I forgot whether it was Shunryu Suzuki or Dainan Katagiri, but both died of cancer. One or the other of which said toward the end of his life "I will not die.".

I've heard that this statement could freak out some of their followers. It implied that either a) an enlightened master still afraid before death or b) the master was not really enlightened, because an enlightened master can not possibly be afraid before death. None of these options was particularly attractive to those who had placed their trust in these masterpieces, which they thought he was enlightened and accordingly able to redeem them from their fear of death.

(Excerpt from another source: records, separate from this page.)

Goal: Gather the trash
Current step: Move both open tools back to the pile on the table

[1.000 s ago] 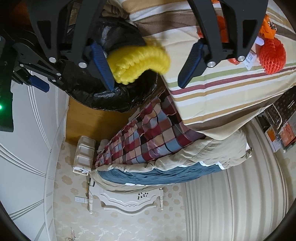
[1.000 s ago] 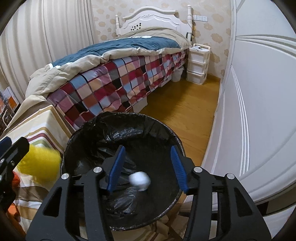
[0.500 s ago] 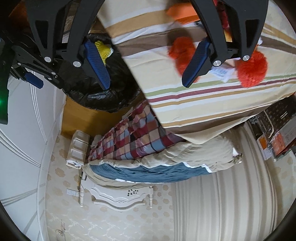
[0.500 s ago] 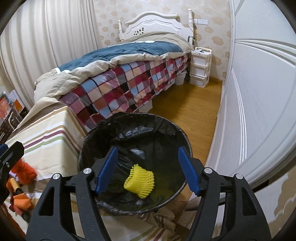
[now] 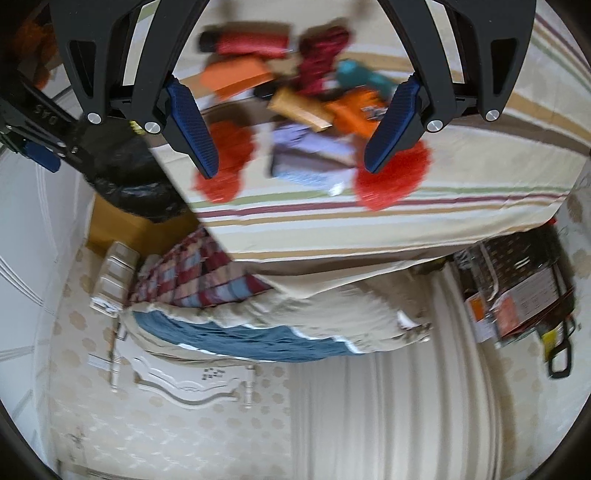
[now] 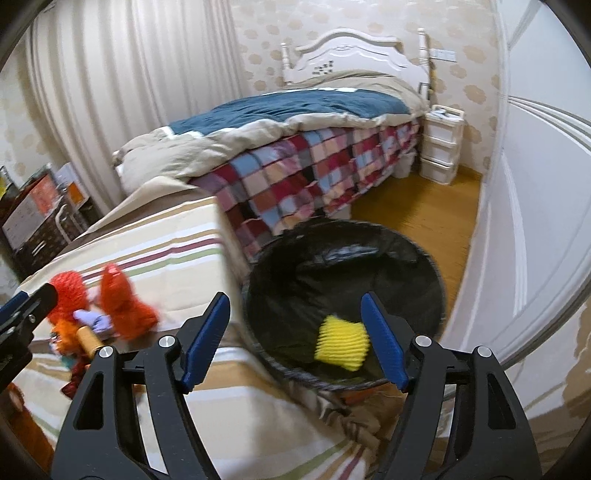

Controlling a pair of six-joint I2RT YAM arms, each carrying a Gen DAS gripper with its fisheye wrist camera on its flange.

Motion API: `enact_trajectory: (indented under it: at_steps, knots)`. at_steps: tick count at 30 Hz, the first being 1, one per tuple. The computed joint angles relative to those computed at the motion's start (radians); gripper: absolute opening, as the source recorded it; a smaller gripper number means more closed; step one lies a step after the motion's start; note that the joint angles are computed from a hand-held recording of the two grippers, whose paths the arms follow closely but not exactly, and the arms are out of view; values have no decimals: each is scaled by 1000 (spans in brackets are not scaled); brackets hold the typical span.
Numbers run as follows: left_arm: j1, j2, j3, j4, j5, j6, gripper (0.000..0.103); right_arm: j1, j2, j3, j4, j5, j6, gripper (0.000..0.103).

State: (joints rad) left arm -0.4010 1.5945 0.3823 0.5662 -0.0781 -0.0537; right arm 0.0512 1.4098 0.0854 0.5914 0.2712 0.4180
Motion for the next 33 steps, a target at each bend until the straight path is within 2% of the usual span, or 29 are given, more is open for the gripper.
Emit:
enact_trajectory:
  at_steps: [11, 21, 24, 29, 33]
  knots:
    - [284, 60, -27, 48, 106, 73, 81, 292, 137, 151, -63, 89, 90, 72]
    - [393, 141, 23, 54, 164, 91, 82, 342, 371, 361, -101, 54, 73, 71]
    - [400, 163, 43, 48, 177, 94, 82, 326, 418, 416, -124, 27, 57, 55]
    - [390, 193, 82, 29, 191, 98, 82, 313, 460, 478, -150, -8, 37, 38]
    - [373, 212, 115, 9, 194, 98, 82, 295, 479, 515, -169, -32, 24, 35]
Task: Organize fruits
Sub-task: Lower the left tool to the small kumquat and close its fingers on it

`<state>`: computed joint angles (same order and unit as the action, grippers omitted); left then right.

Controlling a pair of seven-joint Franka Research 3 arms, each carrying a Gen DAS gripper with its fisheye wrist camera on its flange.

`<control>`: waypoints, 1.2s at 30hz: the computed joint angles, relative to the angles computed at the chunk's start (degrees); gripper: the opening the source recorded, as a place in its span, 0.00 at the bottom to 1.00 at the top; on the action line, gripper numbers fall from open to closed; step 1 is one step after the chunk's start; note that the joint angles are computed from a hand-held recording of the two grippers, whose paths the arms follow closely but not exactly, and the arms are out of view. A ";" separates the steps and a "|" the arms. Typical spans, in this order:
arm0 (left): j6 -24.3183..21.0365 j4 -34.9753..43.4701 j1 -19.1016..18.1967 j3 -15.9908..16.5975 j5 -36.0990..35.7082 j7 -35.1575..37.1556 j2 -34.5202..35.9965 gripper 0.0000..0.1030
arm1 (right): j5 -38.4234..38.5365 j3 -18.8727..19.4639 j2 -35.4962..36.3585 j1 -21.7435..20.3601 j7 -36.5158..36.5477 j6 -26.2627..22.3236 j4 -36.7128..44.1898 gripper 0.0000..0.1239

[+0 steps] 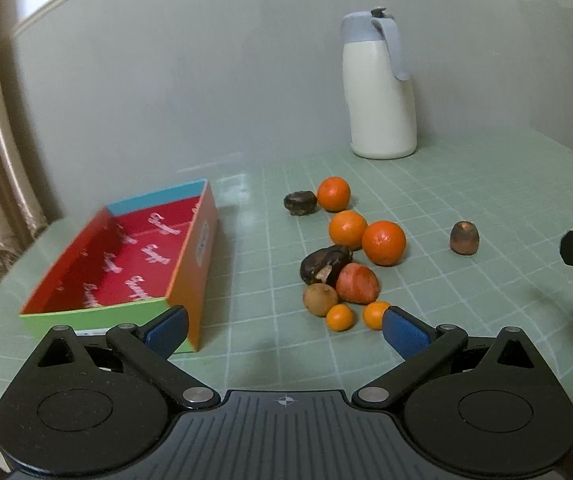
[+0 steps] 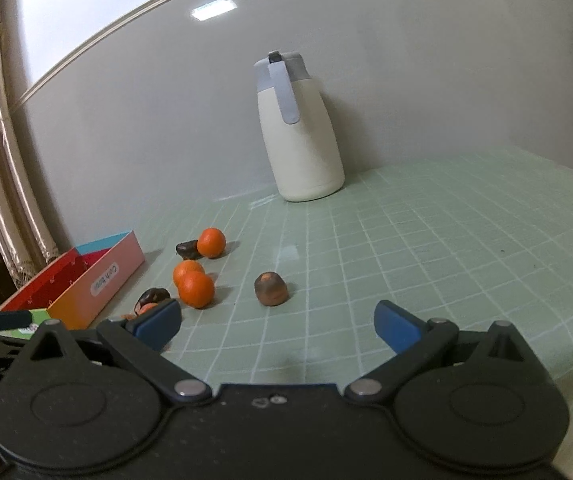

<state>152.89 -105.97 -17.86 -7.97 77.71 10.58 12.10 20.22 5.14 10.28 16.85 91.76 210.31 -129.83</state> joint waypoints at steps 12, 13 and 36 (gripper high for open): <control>4.10 4.13 -2.13 1.86 1.32 -1.63 5.11 0.62 | -1.67 0.13 0.24 -0.94 2.35 0.55 0.08 0.83; 4.64 4.46 -1.99 1.72 0.56 -0.54 5.47 0.56 | -1.87 0.15 0.20 -1.01 2.51 0.58 0.00 0.83; 6.71 8.29 -4.93 3.60 -0.21 1.40 9.13 0.39 | 7.94 -1.18 0.56 1.22 -3.70 -1.67 1.30 0.83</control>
<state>159.60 -97.68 -22.79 -4.37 77.51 11.99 21.22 28.16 3.95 10.84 18.07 88.06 208.64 -128.53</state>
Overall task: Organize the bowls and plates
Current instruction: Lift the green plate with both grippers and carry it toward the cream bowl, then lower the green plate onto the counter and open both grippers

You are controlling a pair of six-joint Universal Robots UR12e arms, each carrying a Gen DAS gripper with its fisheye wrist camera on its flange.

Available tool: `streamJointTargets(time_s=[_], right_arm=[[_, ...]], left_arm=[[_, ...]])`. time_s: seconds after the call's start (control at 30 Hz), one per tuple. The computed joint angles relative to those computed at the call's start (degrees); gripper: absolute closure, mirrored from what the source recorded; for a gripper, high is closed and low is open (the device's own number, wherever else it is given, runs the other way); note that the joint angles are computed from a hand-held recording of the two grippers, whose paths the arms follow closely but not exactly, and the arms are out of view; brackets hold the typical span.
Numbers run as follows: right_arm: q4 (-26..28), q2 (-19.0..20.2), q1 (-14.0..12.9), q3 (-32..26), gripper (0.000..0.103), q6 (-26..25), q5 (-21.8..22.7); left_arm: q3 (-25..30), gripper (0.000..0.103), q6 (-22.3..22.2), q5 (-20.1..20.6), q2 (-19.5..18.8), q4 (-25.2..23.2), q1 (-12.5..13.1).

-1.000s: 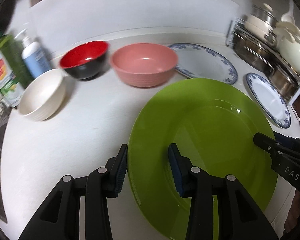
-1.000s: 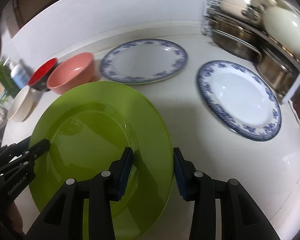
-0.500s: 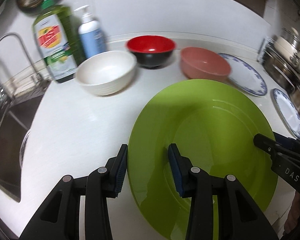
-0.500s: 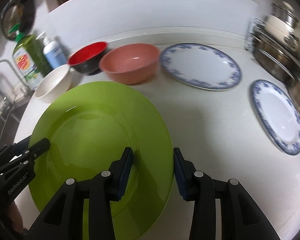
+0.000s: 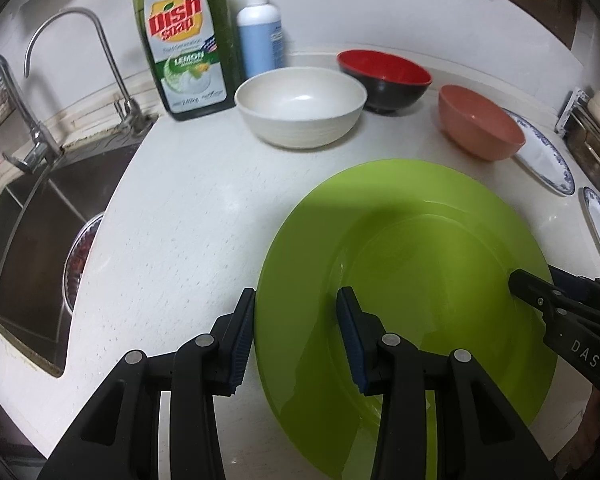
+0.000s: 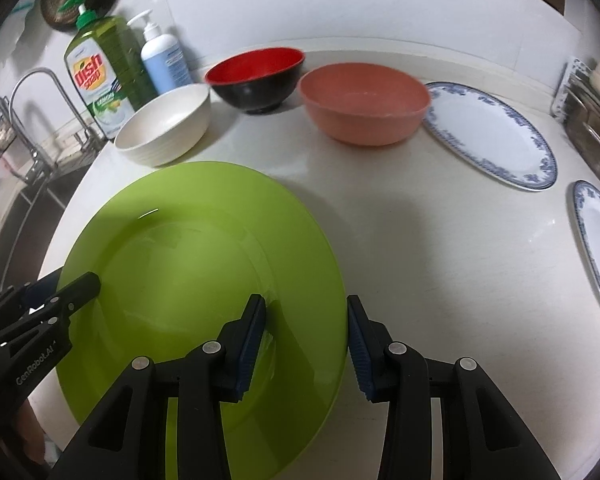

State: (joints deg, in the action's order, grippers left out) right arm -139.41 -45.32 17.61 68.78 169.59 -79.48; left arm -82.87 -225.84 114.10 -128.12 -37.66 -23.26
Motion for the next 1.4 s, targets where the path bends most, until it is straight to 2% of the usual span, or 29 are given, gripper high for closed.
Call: streamJointTargets(time_s=[0.3,0.63,0.97,1.0,1.03,1.1,1.17,1.33,1.4], right_arm=[[2.8,0.5,0.6,-0.3,0.062,-0.3,-0.6],[3.0,0.4,0.8,0.1,0.061,-1.4,-1.3],[2.5,0.2,0.6,0.5,0.061,-1.5,-0.9],[2.6,0.2,0.6,0.5,0.061,-1.2,-0.7],[2.3,0.1,0.6,0.6,0.061,-1.0,-0.6],[1.6,0.0,0.6,0.8,0.055,-0.5,-1.3],[0.5,-0.4,0.6,1.3,0.051,-0.2,-1.3],[-2.6,-1.3,0.2,2.4,0.041,0.9,-0.5],[-3.3,-1.7,0.0,2.7,0.036,1.5,-0.5]], left_arm=[[-0.9,0.062,-0.4,-1.3,0.3,-1.0,0.3],[-1.3,0.062,-0.5,-2.2,0.4,-2.0,0.5],[-0.7,0.06,-0.1,-0.3,0.3,-4.1,0.0],[-0.6,0.058,-0.5,0.2,0.3,-4.4,0.0],[-0.7,0.051,-1.0,0.5,0.4,-4.6,0.0],[-0.9,0.043,-1.4,1.7,0.6,-4.1,-0.2],[-0.6,0.028,-1.3,4.4,0.7,-3.9,-0.7],[0.1,0.015,0.3,6.5,0.8,-2.7,-1.2],[0.5,0.014,1.5,6.2,0.9,-1.2,-1.3]])
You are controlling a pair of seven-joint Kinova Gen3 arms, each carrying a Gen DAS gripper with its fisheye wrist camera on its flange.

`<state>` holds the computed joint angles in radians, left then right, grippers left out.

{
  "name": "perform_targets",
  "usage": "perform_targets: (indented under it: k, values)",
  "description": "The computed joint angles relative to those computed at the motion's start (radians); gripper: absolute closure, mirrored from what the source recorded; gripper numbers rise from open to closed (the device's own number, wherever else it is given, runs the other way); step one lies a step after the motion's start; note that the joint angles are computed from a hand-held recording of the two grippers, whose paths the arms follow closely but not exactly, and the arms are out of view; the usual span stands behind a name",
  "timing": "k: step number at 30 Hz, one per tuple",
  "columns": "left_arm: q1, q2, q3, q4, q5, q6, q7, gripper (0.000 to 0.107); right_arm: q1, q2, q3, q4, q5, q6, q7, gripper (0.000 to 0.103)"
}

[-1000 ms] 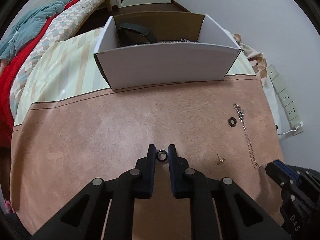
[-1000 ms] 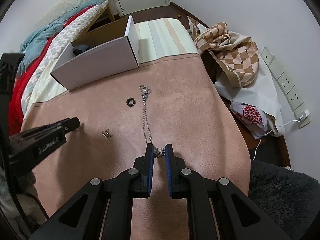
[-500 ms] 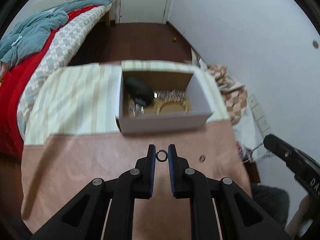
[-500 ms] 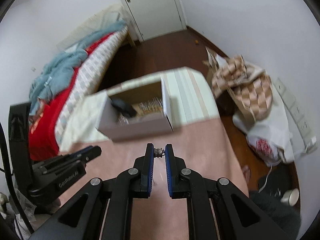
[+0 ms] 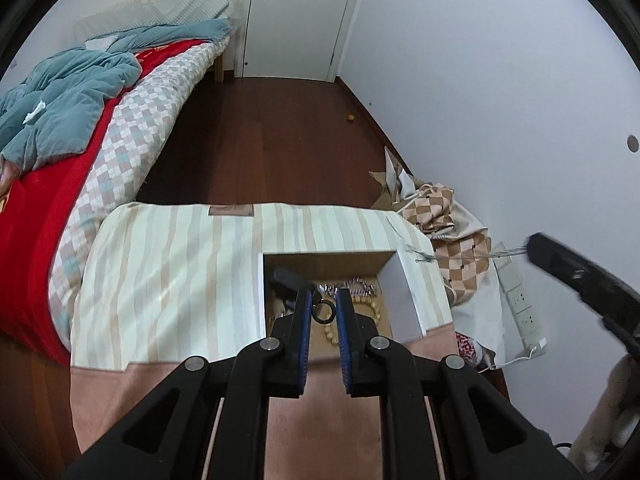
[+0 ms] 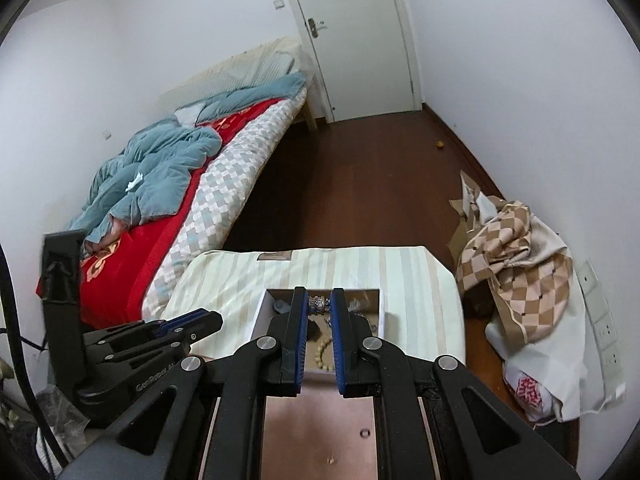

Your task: Organize jewelry

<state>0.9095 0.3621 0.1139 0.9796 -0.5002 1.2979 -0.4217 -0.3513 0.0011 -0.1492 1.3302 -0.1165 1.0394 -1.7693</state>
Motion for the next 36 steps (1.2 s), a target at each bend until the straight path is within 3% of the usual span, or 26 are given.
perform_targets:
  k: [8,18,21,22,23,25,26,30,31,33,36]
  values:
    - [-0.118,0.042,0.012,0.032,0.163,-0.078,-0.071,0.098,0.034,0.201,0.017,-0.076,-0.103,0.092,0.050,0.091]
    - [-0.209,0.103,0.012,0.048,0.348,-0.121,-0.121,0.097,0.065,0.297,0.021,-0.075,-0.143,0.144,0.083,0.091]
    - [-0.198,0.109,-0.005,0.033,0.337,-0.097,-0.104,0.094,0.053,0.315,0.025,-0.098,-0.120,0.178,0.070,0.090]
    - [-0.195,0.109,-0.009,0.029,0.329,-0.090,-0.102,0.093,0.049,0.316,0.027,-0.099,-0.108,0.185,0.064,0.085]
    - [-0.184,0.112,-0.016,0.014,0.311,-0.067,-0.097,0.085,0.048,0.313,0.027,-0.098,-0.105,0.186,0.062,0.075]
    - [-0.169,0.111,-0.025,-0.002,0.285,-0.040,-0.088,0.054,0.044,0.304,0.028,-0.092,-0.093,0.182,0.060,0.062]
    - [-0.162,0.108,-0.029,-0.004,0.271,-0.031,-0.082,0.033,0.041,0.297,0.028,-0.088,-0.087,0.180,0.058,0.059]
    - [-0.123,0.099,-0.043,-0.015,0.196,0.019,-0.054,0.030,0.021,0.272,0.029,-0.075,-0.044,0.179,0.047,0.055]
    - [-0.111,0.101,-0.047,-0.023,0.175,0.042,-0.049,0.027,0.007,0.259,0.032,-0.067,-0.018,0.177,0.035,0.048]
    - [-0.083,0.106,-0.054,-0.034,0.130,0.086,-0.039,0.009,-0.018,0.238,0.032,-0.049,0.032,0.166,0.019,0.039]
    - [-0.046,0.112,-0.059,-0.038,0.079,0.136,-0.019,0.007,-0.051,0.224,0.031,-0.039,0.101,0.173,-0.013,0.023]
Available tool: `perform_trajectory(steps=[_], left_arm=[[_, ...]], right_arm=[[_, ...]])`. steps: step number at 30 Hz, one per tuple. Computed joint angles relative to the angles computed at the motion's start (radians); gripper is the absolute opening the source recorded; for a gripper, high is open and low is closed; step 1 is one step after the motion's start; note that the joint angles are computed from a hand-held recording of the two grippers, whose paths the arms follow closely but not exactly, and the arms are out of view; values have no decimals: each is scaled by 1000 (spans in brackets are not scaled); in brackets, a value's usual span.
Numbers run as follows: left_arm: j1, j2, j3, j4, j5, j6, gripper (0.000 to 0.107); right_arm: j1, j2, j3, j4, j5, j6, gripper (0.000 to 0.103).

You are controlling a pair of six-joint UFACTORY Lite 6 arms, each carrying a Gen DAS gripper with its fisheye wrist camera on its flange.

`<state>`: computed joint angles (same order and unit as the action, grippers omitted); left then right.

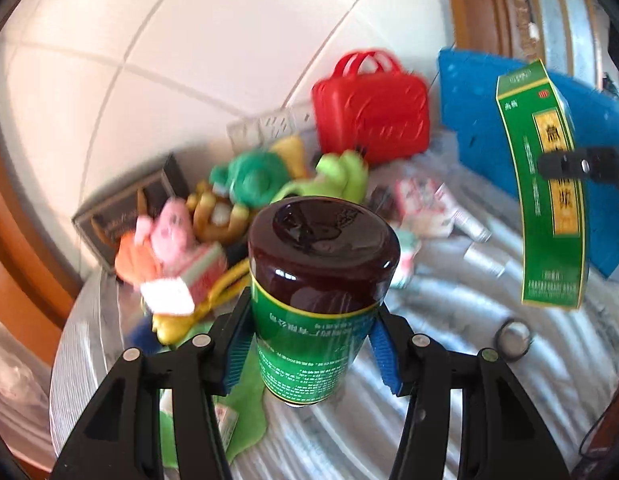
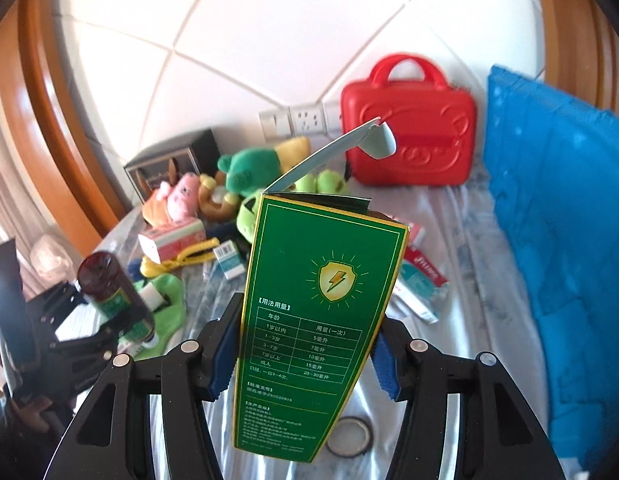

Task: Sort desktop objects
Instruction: 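Carry the bottle and green box into the blue crate and release both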

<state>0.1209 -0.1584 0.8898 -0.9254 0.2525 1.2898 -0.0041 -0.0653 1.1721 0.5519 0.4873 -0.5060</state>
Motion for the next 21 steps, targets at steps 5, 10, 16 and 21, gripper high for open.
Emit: perform_trajectory(steps=[5,10,16,21], left_arm=[[-158,-88,86,407,15,-478,53],[-381,-72,254,871,63,-1001,53],[-719,70,559,1431,222,-1629,53],[-958,341,990,1611,397,-1820,53]], right_arm=[[-113,-208,-26,29,131,-39,56],[-350,-328,48,168,343,-212,56],[-862,-221,342,423,760,-478,56],[-1248,123,841,599,1056,-535,56]])
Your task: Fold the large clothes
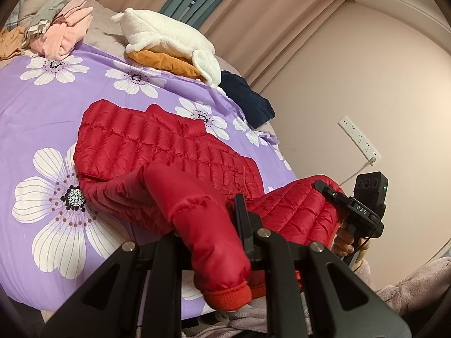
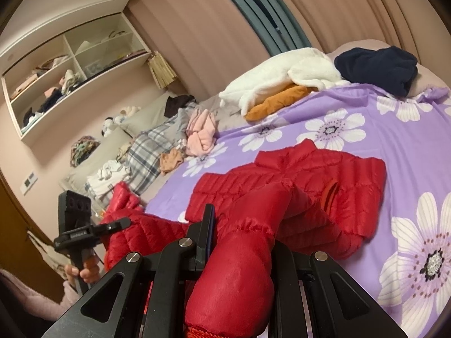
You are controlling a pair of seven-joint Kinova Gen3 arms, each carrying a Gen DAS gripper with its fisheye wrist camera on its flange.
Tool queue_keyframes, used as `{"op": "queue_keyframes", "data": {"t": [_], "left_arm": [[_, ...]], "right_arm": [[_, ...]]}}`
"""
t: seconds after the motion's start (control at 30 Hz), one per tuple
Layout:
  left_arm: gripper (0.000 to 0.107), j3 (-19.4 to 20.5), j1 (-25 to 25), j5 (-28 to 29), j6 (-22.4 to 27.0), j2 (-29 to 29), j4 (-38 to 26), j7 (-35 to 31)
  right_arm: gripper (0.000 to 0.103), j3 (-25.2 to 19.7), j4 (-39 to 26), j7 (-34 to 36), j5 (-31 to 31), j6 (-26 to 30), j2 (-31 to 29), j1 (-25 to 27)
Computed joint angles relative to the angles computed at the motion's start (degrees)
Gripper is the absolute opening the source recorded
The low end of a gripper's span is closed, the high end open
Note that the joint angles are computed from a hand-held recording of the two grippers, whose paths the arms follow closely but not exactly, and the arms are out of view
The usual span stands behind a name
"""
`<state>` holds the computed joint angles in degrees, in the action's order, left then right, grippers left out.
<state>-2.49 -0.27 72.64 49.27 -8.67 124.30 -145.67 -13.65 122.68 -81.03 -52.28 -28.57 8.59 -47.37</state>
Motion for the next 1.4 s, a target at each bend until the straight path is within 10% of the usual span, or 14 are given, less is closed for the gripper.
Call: {"op": "queue_keyframes", "data": {"t": [1.4], "left_arm": [[0.015, 0.34, -0.11, -3.39, -0.60, 2.32, -3.15, 3.60]], "right_arm": [[0.018, 4.43, -3.14, -9.13, 9.04, 5.06, 4.07, 2.55]]}}
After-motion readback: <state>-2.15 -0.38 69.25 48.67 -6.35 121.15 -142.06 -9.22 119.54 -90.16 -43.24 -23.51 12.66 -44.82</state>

But I do not think that the statement implies a fear of death. It implies only that the teacher would have liked to have lived longer. That's not really the same. And even if it means he was afraid of death, what's so wrong with that? I am afraid of dentist appointments. But that does not mean that I'm afraid to exist any more.

I've ever had because of the fear of death from insomnia. It has annoyed me endlessly. Today it is about as frightening as, say, the idea of a root canal treatment. There is nothing to go through what I want but it cost me any sleepless nights.

You must understand, however, that what level whatever I may have succeeded to overcome my fear of death, I owe the years often difficult to practice. It does not overcome his fear of death in which one simply decides not afraid of death more have to. It is not that simple. If it were, everyone would do it.


* Am I the only person in this world to be drunk as a most unpleasant feeling feel? I have nothing against the action of a glass of wine or beer, but to be really drunk feels horrible for me, such as be sick.